With the general election 10 months away, the political football that is the NHS is being inflated for another kick about. Already I am hearing calls to pause progress until we know who the political masters are and their ‘new ideas’ to solve the healthcare crisis. Politicians are all for reconfigurations so long as it is in someone else’s back yard. The endless debate about privatising the NHS must end with proper commissioning on outcomes for patients, not incomes for providers. Patients want quality care supported by health, and with the better care fund partnership working, I believe it can be achieved.
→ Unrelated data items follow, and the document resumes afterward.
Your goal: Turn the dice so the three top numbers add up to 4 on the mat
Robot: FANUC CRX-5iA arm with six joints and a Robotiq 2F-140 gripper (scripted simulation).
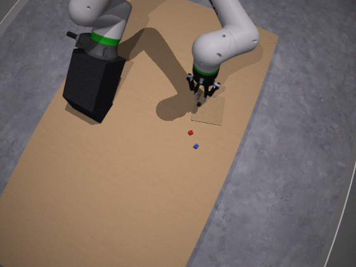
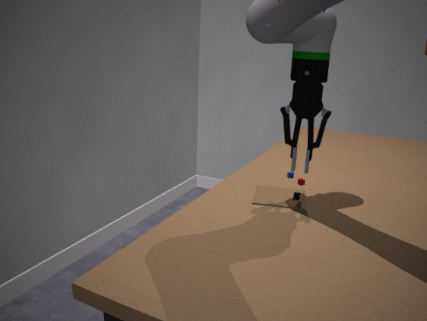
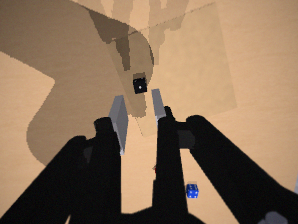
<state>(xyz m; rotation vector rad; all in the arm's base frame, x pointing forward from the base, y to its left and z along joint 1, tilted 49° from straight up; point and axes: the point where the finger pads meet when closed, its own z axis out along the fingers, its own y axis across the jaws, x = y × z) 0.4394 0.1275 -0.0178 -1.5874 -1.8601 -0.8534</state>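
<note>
The red die is 3 cm ahead of my hand, 13 cm to the right of it and 11 cm below it. Also, from my hand: blue die 8 cm ahead, 18 cm to the right, 11 cm below; then black die 10 cm below; then tan mat 5 cm ahead, 1 cm to the left, 11 cm below.
</note>
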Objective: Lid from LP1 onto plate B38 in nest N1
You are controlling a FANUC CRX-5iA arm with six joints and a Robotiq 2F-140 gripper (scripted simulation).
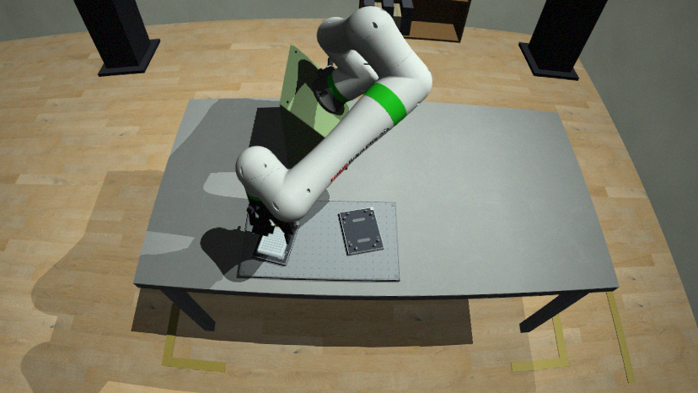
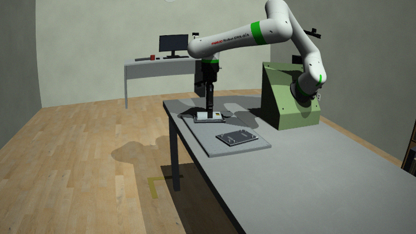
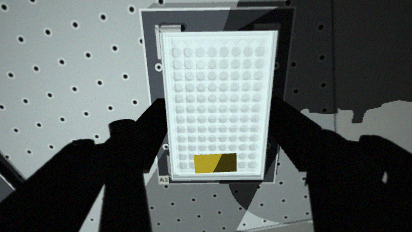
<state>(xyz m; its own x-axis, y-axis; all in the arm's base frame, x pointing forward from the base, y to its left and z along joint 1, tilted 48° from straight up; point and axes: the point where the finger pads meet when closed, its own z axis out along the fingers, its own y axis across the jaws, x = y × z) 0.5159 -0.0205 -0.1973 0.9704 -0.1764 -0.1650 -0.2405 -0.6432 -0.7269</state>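
The clear lid is 2 cm below my hand. From my hand the other things lie so: lid park LP1: 29 cm to the left, 4 cm below, 4 cm behind; white culture plate: 3 cm below; dark nest N1: 4 cm below.
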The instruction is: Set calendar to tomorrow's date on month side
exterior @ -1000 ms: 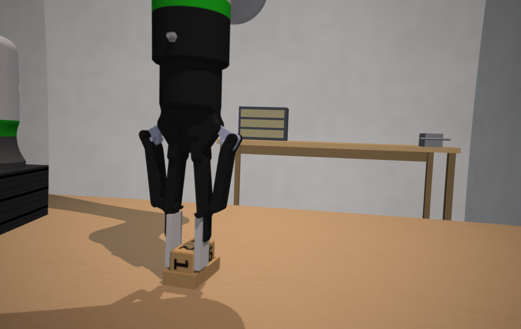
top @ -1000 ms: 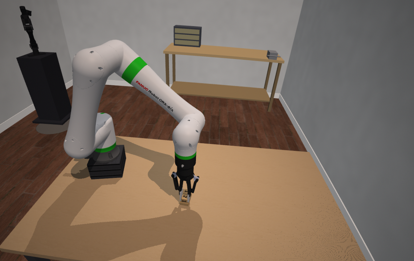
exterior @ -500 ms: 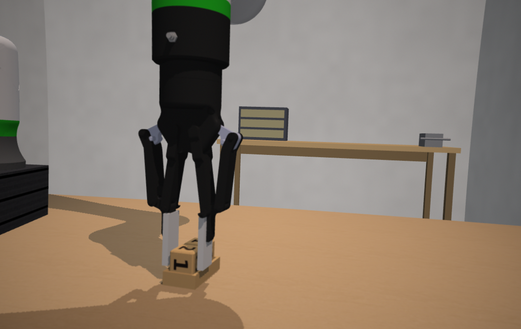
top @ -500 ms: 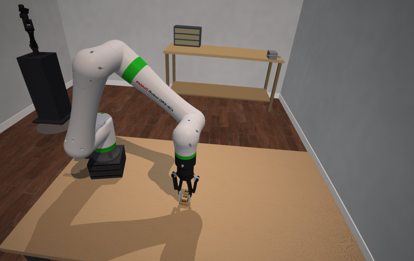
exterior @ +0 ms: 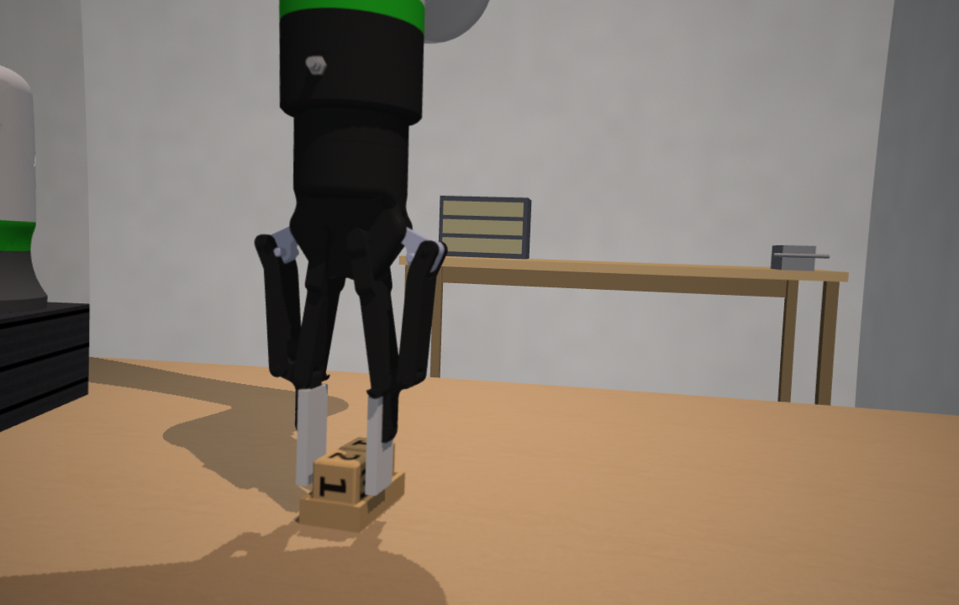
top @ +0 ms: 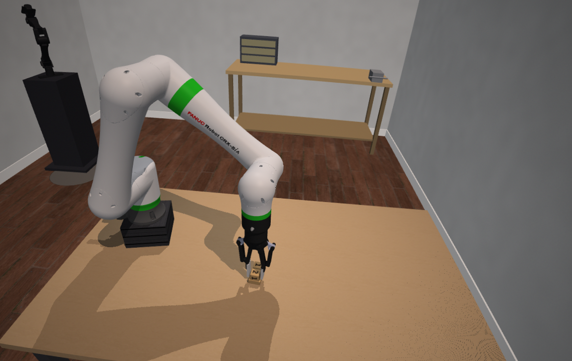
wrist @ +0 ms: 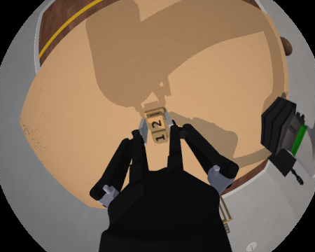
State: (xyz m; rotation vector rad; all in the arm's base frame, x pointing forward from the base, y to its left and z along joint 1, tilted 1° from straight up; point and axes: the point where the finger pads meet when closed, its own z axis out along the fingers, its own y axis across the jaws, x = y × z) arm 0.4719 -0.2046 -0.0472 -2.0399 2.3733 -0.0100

Before his White paper, I asked Andrew Lansley: if GPs are self-employed, hospitals are all foundation trusts and community providers are social enterprises, would anyone be employed by the NHS? His reply was that it did not matter who employed the workers so long as the qualities and values of the NHS were upheld, which are free at the point of delivery irrespective of the ability to pay. Unfortunately we persist in trying to realise a socialist ideology using capitalist business models which will never work. My Egyptian experience has spurred me on to find a workable solution by harnessing the power of clinical commissioning based on needs not wants or the ability to pay. It will take special leadership to avoid being deflected and distracted.
You would have to be crazy not to try.